What you should do:
Show each line of the records below where the word "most" occurs.

Data:
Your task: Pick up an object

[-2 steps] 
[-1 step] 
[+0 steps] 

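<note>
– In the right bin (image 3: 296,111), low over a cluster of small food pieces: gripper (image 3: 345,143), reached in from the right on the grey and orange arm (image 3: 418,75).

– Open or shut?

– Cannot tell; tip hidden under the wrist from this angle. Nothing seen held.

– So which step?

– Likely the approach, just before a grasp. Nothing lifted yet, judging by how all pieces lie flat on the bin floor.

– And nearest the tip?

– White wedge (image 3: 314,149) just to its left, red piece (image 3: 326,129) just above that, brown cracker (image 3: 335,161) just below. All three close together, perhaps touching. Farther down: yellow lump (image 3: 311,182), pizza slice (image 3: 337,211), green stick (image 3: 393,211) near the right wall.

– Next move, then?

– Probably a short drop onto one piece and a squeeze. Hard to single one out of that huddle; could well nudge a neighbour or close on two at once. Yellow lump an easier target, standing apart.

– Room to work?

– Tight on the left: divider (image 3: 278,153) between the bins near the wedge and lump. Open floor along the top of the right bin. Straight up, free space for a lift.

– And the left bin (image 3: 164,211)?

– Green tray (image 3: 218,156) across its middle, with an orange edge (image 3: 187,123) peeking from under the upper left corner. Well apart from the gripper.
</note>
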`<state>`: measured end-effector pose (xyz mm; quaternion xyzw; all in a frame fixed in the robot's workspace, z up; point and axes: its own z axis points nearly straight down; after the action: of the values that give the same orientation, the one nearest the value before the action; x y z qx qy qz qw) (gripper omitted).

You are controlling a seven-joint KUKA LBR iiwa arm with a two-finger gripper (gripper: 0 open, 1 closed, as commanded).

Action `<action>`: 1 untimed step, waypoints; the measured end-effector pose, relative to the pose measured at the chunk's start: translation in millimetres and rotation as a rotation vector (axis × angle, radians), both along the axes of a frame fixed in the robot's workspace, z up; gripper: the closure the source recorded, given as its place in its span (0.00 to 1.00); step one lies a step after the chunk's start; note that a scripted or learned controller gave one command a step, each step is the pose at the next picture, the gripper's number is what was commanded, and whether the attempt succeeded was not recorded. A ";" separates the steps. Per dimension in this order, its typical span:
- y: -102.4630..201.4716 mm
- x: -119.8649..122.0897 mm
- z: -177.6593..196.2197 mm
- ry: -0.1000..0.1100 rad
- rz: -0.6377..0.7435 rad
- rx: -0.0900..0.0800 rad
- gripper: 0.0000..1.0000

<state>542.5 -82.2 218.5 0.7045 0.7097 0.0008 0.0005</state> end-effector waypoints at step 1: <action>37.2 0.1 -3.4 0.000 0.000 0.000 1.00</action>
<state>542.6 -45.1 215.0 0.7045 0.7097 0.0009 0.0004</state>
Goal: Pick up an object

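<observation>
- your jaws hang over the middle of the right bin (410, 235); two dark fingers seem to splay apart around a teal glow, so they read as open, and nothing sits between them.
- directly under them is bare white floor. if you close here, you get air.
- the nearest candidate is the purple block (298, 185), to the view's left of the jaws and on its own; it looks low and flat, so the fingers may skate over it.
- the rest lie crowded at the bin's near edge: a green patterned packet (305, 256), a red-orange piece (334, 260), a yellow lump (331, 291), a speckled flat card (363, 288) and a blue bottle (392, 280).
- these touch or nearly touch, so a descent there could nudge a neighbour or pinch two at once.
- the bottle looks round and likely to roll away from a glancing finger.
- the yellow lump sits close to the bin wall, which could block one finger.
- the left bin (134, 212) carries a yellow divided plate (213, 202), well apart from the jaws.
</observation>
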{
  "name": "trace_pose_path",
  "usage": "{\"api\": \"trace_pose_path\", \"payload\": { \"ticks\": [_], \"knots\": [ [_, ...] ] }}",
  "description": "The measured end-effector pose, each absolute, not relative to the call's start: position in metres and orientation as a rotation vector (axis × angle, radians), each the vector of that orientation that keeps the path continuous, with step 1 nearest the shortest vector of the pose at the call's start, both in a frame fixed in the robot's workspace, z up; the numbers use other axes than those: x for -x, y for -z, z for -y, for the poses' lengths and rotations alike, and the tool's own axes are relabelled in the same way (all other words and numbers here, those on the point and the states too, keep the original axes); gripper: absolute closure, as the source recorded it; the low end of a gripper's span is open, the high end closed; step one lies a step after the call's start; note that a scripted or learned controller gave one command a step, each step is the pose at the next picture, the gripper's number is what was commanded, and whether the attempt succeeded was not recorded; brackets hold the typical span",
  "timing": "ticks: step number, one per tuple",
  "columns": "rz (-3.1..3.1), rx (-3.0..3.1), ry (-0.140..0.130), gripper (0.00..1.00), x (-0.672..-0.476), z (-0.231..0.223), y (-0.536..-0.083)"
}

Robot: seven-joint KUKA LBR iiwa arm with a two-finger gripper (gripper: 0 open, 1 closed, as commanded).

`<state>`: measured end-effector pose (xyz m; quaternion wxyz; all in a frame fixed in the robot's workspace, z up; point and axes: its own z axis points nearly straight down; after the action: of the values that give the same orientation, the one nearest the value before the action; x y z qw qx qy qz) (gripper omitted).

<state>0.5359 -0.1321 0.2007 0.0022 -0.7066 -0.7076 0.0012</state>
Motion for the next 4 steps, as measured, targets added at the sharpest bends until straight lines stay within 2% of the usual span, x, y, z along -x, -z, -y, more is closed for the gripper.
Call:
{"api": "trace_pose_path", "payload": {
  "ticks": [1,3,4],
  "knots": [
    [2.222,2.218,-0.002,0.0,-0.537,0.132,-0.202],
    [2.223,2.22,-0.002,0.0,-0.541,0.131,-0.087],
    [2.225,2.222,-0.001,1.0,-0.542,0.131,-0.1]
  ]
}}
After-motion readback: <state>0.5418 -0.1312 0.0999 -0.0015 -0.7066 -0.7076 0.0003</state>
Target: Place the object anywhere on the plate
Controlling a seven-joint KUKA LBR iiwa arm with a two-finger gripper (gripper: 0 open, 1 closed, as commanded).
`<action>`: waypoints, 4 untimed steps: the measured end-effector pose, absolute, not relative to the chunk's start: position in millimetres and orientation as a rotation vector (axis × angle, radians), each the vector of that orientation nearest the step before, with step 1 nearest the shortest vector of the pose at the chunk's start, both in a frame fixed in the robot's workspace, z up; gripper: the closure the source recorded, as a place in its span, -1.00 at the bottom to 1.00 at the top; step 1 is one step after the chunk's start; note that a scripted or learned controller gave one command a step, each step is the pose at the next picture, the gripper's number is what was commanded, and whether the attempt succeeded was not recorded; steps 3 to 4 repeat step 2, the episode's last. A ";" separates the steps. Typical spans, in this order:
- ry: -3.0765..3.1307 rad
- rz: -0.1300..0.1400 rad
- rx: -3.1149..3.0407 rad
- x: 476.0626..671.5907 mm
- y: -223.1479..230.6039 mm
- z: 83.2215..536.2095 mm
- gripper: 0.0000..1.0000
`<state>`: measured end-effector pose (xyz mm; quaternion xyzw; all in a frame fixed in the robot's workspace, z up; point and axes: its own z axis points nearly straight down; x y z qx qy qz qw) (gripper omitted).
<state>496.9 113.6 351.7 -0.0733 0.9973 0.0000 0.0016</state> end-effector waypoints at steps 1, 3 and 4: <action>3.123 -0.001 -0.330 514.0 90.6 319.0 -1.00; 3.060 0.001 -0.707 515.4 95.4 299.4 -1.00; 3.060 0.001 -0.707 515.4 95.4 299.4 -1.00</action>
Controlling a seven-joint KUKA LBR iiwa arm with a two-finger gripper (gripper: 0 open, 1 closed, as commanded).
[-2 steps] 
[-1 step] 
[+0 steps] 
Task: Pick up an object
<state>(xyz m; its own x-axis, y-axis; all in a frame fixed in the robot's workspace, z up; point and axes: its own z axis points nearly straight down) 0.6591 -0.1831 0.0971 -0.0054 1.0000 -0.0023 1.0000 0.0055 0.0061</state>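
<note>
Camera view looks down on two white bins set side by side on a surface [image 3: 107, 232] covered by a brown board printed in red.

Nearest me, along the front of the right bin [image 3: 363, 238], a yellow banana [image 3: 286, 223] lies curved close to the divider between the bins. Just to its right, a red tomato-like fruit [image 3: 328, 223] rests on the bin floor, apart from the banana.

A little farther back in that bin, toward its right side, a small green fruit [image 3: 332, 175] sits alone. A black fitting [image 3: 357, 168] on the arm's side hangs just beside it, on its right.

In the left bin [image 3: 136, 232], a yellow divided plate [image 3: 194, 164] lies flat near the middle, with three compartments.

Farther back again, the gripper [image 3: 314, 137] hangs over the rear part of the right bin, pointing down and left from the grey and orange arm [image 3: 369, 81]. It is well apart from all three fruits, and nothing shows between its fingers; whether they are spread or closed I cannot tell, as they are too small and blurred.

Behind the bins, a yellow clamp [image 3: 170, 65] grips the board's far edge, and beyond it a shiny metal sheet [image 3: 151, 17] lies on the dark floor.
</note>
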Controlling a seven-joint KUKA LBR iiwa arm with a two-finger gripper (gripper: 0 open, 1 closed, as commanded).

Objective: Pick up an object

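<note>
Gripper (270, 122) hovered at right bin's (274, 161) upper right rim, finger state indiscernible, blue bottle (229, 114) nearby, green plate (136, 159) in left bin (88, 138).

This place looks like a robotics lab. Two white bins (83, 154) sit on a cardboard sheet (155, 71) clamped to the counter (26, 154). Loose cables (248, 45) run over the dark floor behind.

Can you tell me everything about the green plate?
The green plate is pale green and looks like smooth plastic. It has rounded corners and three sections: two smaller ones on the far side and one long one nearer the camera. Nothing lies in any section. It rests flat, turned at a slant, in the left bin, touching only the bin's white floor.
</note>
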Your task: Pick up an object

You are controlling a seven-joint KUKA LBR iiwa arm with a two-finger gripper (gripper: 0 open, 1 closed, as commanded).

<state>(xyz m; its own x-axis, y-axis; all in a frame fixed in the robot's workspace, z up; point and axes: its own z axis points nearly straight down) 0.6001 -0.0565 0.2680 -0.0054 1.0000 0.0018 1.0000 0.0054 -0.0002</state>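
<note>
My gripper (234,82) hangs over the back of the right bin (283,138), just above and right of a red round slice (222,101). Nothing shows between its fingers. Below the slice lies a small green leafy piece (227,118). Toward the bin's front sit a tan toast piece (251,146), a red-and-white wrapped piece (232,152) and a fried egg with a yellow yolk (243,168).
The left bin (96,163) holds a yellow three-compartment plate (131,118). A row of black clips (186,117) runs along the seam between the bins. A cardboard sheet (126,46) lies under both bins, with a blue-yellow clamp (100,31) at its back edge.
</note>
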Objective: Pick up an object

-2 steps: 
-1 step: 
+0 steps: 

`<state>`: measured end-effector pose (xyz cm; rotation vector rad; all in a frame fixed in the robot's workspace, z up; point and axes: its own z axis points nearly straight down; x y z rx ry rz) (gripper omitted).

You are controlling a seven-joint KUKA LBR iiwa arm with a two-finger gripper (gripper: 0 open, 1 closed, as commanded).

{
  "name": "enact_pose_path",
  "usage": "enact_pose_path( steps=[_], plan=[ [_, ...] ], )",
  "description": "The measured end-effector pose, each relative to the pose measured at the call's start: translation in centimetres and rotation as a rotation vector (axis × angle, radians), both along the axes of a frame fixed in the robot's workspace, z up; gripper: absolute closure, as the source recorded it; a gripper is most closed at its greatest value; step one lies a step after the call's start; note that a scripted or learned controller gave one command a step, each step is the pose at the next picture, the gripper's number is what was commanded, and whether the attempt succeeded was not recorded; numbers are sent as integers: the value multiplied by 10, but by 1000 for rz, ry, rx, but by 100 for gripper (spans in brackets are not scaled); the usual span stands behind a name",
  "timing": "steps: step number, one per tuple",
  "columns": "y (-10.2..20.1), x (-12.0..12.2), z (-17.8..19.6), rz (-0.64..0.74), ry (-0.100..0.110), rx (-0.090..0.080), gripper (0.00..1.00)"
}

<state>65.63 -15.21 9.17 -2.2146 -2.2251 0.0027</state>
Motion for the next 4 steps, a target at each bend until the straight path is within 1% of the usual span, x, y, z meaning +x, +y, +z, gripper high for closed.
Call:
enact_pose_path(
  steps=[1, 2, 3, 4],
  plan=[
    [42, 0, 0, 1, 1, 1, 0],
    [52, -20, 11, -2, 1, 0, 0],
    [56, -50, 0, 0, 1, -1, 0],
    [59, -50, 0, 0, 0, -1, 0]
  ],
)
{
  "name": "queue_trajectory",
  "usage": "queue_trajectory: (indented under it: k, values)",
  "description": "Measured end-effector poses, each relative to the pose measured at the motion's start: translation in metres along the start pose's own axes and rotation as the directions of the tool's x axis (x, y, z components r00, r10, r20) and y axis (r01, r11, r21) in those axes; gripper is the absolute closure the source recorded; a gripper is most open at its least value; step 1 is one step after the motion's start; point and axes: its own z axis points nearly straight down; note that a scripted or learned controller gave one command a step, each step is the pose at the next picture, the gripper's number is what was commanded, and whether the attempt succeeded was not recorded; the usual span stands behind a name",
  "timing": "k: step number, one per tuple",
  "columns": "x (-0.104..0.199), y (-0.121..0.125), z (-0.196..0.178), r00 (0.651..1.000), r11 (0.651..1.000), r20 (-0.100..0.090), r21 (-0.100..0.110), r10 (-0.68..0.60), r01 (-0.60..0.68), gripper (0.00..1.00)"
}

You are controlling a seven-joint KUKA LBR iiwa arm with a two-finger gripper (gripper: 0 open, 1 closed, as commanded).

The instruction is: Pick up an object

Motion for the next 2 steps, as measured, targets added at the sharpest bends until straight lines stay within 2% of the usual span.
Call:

Response to this task:
  "description": "The measured end-effector pose, each relative to the pose measured at the call's start: translation in centimetres and rotation as a rotation vector (axis × angle, radians), both along the axes of a frame fixed in the robot's workspace, z up; gripper: absolute closure, as the source recorded it; a gripper is most closed at its greatest value; step one lies a step after the call's start; note that a scripted or learned controller gave one command a step, each step is the pose at the next picture, the gripper's number is what was commanded, and whether the attempt succeeded was not recorded; numbers are sent as integers: the value multiplied by 10, but by 1000 for rz, ry, rx, but by 100 for gripper (spans in brackets are not scaled); the usual span stands behind a name",
  "description": "Measured end-effector poses, each relative to the pose measured at the motion's start: translation in metres along the start pose's own axes and rotation as the directions of the tool's x axis (x, y, z components r00, r10, r20) and y axis (r01, r11, r21) in those axes; gripper is the absolute closure the source recorded; a gripper is most open at its least value; step 1 is one step after the motion's start; point and axes: its own z axis points nearly straight down; note that a scripted or learned controller gave one command a step, each step is the pose at the next picture, the gripper's number is what was commanded, and whether the attempt succeeded was not recorded; the usual span stands behind a name",

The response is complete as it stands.